Vingree and her interceptors rode the smoke like wraiths. They circled behind the war ships and fired, targeting their masts. Wood and sails split. Bilo used his heat lens against the men on decks pointing guns warily outward before Vingree dropped into another billow of smoke. The gunners, touched so suddenly by Satan’s hand, did not kno
w whether to curse or pray, looking at each other for immediate guidance. Astarte followed Vingree’s course, lobbing cannon shot in her wake. Tanit arced far outward behind the war ship and increased speed, burying her vessel’s lance tip into the beast’s side and grateful yet again for Bilo and Vingree’s shock absorption as part of the lance and hull of the ship. She reversed and quickly pulled away, leaving a hole that eagerly filled. Vingree was already adjusting course to dart past the second war ship. Her vessel was half its size and height but she moved as though she was of the water. Bilo’s engines made them too fast for these lumbering oafs, but the daazeet was in no mood to toy, not while homes and businesses burned. Not while there were dead on the shore of a land that had attacked no one. Daazeet Vingree came around and between Astarte and Tanit, who made the same maneuver and followed her out. This was a fight meant to feed open water, the ancestors above, and the sharks below.
The war ships followed.
Cannons boomed.
One of the rounds slammed into the foredeck of Vingree’s ship and exited the prow. She cursed and gave the order for bowmen. They took their positions, their arrows already impregnated with flammable gel. “Bilo, be ready!”
“Ready, Daazeet!”
“Fire!” She brought the ship parallel to the offending war ship. Arrows immediately lined its side. She swung around the ship in a circle. Bilo brought his lens to bear on all the arrows, needing ignite only one. A cluster midships flared. Flames raced left and right from center. Tanit and Astarte ran their own circles around the ship, firing away. They veered off, again following Vingree. This ship was dead, it just didn’t know it yet. The other war ship had sailed, hoping distance would serve it well, but reserved its fire. The 3 dark ships were too close to its sister ship.
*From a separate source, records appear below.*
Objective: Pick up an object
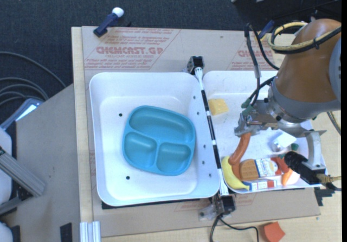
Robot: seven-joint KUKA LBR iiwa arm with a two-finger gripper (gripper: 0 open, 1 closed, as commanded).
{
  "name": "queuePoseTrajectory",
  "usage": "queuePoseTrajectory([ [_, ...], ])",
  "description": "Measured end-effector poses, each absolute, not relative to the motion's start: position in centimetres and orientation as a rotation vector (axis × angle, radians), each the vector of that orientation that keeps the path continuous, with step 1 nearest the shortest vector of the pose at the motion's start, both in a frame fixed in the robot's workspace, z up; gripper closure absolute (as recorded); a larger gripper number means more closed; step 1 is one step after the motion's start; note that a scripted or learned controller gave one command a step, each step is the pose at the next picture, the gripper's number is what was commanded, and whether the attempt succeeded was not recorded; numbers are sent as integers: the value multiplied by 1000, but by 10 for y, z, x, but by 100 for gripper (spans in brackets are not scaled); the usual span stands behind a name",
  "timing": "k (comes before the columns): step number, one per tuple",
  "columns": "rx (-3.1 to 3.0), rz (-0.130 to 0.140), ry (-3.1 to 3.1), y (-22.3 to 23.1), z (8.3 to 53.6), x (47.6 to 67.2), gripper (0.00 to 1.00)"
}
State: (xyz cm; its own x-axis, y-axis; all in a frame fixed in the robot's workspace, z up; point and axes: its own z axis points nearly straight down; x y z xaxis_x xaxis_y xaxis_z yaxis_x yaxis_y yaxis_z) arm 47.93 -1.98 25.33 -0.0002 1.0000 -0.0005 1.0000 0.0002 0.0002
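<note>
My gripper (248,127) hangs over the left half of the right bin (233,81), under the arm's grey wrist and orange band. An orange sausage (238,150) lies slanted just below it, its upper end reaching the gripper's tip. Whether the two touch is unclear. A yellow banana (230,177) curves along the bin's front left corner. Beside the banana is a brown bread slice (249,170), and next to that a small printed box (267,167). A pale yellow block (218,107) rests to the left of the gripper near the divider.
The left bin (103,127) holds a blue divided plate (159,139). Small white, green and orange items (286,143) sit at the right bin's right side, partly under the arm. A blue-and-white marker (108,21) lies on the bench behind the bins.
</note>
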Motion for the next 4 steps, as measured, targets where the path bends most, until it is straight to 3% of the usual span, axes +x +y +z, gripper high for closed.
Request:
queuePoseTrajectory([
  [2,2222,-2,2224,7,262,479,100],
  [4,2224,-3,2223,-6,252,479,100],
])
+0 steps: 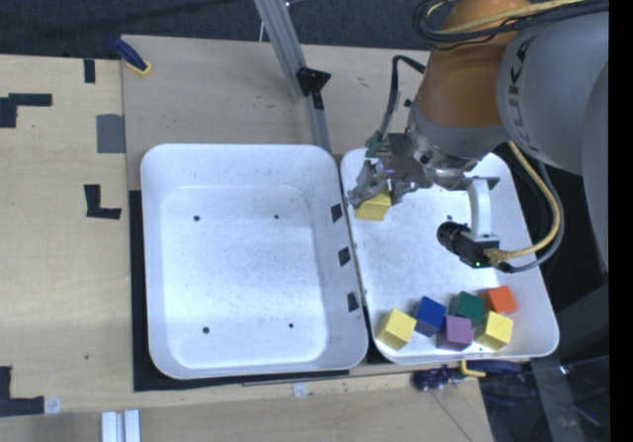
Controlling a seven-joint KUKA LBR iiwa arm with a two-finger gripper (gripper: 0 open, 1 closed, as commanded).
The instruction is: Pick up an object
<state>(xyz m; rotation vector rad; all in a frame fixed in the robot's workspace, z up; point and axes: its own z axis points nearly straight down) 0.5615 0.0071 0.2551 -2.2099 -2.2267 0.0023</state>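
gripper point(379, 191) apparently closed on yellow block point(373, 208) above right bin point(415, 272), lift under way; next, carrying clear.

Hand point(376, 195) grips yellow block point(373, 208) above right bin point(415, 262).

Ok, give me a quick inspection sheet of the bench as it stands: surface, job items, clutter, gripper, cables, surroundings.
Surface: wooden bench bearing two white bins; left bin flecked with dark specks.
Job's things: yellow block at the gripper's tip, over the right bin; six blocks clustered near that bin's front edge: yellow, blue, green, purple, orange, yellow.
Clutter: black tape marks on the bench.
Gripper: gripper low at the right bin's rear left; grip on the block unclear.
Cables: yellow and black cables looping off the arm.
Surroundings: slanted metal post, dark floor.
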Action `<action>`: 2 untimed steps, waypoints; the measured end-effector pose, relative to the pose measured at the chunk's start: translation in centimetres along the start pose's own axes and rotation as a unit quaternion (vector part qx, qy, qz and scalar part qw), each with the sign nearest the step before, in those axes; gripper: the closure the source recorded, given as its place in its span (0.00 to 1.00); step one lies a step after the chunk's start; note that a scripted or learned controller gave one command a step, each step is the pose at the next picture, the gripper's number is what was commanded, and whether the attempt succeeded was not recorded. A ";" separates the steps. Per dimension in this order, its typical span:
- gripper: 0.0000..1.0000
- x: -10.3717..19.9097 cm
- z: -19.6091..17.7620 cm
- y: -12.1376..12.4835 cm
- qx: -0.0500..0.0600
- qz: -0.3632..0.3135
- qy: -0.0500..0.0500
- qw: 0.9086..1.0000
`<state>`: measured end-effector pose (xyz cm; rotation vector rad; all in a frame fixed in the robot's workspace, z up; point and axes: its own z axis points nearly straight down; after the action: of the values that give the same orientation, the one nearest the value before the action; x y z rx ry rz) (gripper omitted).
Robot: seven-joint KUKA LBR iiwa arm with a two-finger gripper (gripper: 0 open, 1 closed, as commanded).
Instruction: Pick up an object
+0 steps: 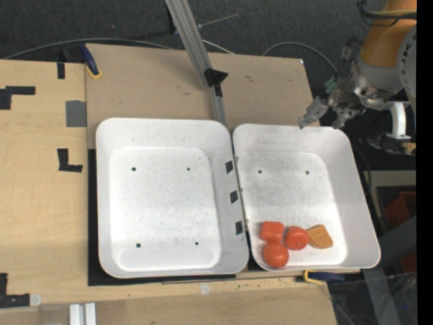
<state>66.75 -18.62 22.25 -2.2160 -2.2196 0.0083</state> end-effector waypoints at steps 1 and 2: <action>0.00 0.7 6.1 -0.7 0.000 0.000 0.000 1.000; 0.00 1.1 12.6 -0.5 0.000 -0.001 0.000 1.000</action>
<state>66.11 -17.48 9.67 -2.2140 -2.2200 0.0086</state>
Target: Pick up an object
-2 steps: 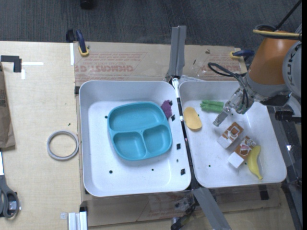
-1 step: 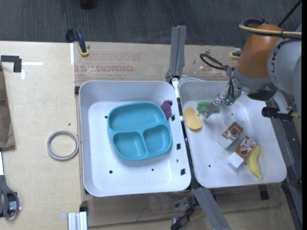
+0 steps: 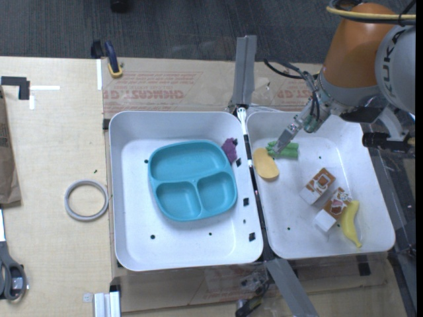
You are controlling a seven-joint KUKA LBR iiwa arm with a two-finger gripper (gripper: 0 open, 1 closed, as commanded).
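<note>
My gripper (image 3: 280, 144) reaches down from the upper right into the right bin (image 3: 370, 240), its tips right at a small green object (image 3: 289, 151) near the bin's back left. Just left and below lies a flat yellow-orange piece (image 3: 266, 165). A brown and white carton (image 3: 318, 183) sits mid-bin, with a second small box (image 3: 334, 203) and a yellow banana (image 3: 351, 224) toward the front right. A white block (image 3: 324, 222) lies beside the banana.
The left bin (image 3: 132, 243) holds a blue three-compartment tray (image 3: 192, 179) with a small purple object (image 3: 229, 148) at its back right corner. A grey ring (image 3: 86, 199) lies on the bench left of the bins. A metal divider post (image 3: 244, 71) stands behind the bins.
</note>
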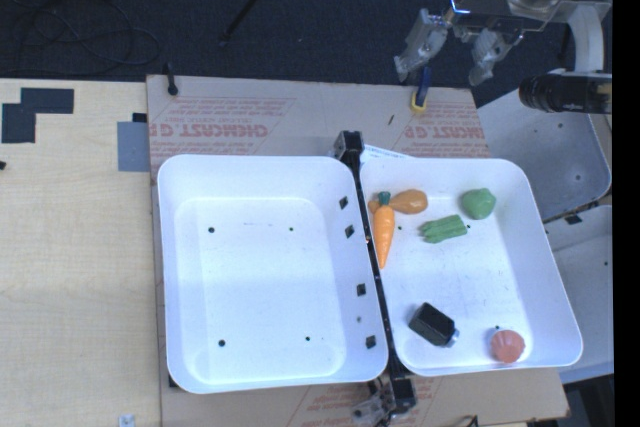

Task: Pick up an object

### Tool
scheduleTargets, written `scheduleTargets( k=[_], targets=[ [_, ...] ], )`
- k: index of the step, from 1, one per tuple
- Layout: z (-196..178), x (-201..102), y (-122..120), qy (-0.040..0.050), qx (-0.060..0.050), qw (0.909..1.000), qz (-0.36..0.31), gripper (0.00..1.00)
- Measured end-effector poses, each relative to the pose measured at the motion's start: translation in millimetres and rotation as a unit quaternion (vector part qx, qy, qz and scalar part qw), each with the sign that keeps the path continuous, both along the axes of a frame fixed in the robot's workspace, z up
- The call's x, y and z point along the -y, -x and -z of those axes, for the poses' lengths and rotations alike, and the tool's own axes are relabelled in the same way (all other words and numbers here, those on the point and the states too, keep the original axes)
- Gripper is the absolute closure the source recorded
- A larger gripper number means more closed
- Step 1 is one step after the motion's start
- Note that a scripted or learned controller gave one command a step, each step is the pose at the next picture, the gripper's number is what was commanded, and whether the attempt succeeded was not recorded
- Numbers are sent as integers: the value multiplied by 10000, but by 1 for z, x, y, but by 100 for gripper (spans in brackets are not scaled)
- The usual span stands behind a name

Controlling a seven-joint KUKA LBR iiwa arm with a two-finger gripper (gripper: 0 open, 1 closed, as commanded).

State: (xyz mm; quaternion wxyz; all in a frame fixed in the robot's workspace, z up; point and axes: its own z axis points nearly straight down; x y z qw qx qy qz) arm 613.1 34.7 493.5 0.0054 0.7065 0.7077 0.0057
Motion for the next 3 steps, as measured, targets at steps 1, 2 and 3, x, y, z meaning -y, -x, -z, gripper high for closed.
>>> scheduleTargets(
  k=[1,2,3],
  targets=[
    [-30,-68,1,-5,-75,10000,-24,0],
    [-44,-147,-12,2,-84,10000,-16,0],
    [-41,-212,-31,4,-94,10000,-19,0]
  ],
)
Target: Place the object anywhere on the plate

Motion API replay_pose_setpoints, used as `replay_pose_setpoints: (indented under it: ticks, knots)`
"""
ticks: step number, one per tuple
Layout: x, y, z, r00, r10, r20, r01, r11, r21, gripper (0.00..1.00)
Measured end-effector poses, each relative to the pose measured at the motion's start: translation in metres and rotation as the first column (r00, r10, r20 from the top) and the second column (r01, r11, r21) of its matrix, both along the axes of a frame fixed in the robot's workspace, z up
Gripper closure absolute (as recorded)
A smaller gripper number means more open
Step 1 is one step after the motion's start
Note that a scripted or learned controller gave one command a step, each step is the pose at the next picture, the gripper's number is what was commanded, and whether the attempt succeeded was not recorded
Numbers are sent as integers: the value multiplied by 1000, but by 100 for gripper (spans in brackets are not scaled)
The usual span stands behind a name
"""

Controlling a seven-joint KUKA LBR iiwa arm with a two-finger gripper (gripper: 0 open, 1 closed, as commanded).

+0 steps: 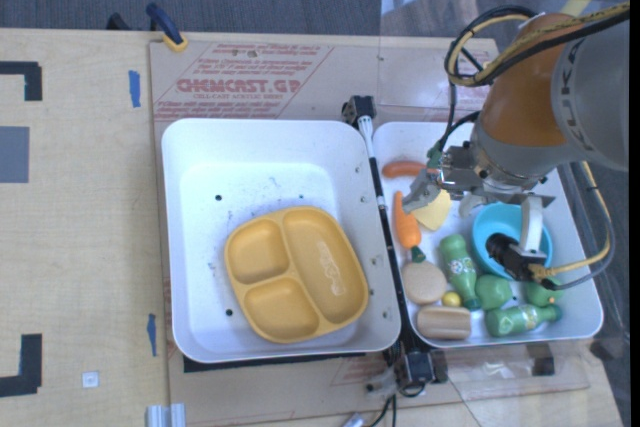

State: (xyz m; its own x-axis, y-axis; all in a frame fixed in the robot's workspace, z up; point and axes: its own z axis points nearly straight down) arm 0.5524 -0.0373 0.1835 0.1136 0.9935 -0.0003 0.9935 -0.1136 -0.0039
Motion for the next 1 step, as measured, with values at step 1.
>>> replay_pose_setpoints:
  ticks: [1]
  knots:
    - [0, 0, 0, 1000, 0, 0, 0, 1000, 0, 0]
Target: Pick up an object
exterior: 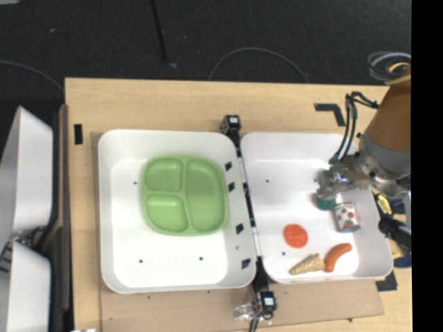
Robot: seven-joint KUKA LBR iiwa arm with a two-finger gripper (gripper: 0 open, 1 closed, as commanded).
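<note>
The right bin (277, 159) holds a round red-orange object (296, 236), a tan cone-shaped piece (306, 264), an orange sausage-like piece (338, 255) and a small white box with red print (347, 216). My gripper (328, 191) hangs low in the right part of this bin, just up and left of the white box. A greenish thing (325, 201) sits at its tips; whether it is held is unclear. The arm's orange band (394, 113) rises at the right edge.
The left bin (118, 254) contains a green divided plate (185, 194). Black clips (243, 227) run along the seam between the bins. Cables (353, 106) loop near the arm at the back right. The wooden bench (152, 102) surrounds both bins.
</note>
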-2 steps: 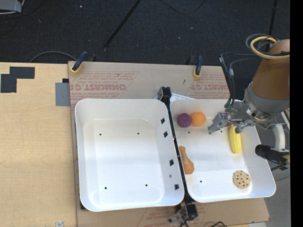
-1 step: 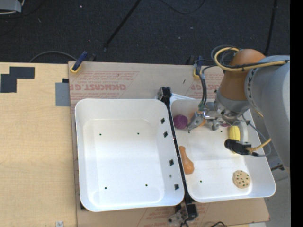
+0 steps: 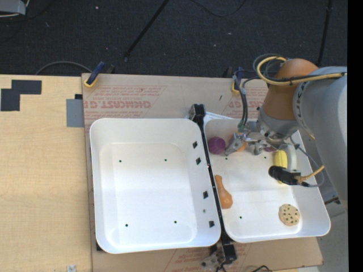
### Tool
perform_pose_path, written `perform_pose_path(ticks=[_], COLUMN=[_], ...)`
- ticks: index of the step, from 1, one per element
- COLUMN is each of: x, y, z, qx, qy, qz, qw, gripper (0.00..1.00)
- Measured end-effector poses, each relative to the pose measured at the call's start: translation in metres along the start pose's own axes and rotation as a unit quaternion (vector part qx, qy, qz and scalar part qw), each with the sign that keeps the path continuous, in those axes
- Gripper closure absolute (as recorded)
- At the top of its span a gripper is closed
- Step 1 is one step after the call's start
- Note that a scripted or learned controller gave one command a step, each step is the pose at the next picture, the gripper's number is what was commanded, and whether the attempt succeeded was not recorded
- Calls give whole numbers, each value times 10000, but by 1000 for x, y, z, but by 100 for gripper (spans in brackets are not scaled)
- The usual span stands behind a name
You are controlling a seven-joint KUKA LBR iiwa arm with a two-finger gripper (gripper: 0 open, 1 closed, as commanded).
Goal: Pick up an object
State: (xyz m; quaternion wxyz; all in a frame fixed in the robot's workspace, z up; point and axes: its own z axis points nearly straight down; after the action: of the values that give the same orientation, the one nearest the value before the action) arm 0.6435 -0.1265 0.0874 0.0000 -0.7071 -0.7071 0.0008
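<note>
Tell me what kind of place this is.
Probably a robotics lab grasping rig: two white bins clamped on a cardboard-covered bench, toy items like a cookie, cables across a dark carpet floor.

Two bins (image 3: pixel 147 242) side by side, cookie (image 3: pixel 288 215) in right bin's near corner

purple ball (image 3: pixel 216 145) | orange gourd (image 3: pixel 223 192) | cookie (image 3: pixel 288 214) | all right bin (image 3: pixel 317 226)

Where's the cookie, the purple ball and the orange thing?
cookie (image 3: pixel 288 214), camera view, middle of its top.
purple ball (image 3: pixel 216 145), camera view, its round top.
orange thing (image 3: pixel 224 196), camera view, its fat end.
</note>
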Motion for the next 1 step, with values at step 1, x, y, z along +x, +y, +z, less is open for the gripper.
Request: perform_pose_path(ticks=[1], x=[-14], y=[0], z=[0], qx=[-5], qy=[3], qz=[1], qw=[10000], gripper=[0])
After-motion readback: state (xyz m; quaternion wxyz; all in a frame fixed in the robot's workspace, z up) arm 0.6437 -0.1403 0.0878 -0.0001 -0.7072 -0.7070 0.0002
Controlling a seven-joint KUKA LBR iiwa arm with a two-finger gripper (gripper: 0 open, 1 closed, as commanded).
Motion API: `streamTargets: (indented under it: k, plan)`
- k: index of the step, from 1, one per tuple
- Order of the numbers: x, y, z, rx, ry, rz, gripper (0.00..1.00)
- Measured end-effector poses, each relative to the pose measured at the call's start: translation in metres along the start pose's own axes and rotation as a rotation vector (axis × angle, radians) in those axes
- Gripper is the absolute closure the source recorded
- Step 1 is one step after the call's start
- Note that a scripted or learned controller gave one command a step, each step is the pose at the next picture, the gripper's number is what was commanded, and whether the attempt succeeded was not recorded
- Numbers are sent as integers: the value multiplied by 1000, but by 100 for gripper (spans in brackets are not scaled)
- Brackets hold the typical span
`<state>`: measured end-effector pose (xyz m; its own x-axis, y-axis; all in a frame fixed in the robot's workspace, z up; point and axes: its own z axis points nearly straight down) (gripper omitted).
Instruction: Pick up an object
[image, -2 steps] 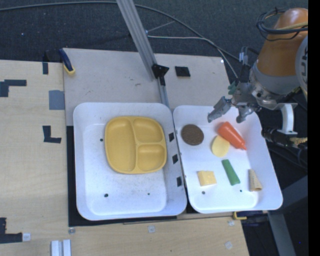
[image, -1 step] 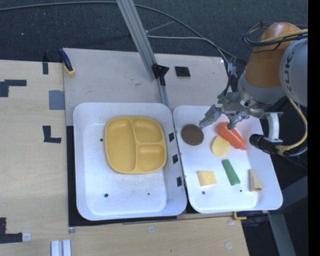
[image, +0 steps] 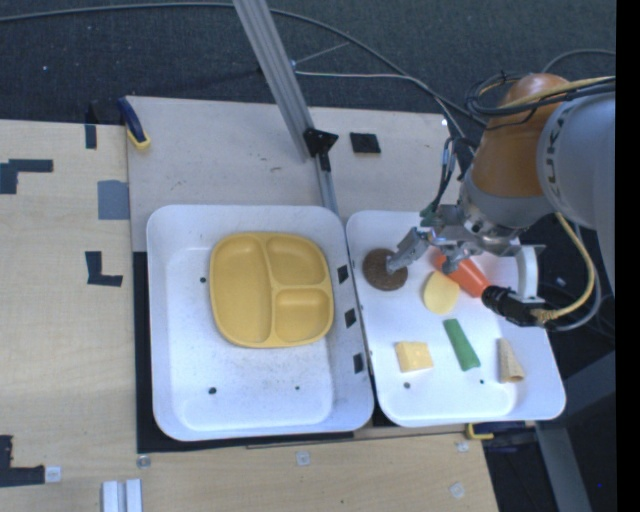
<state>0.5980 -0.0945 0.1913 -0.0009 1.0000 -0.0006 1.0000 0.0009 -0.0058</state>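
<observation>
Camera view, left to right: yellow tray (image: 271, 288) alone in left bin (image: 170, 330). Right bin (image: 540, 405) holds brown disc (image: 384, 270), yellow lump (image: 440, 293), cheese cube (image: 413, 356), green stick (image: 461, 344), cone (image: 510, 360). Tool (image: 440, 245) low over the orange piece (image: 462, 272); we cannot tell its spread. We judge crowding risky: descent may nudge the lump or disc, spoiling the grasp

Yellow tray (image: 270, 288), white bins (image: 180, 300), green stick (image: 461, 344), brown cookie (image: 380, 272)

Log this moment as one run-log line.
hand: over right bin, by brown disc | carrot near | yellow tray: left bin | pickup not done
</observation>
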Motion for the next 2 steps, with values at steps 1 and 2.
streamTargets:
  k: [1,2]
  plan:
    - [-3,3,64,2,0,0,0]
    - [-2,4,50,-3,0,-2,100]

“Let us see,” said Vingree eyeing the wall of smoke that seemed as though part of the water and land, “what is behind the curtain.” She made straight for the smoke.
A third ship. Meant to engage the battle if the noises of war indicated its brethren were in distress. Captained, however, by a man who felt no need to pointlessly die so far from anything he called home or family. Tendrils of smoke wafted off Vingree’s ship as it faced him. She read the war ship’s posture immediately and motioned for all stop. She took up her cone and spoke in Spanish to the unseen: “I will allow one ship to leave. Will that be yours or that of your masters?” She knew how this enemy thought. Over-confident and greedy, thus cowardly and cautious. The coastline had enough naturally-occurring inlets blocked by cliffs that hiding even several war ships would not have been difficult.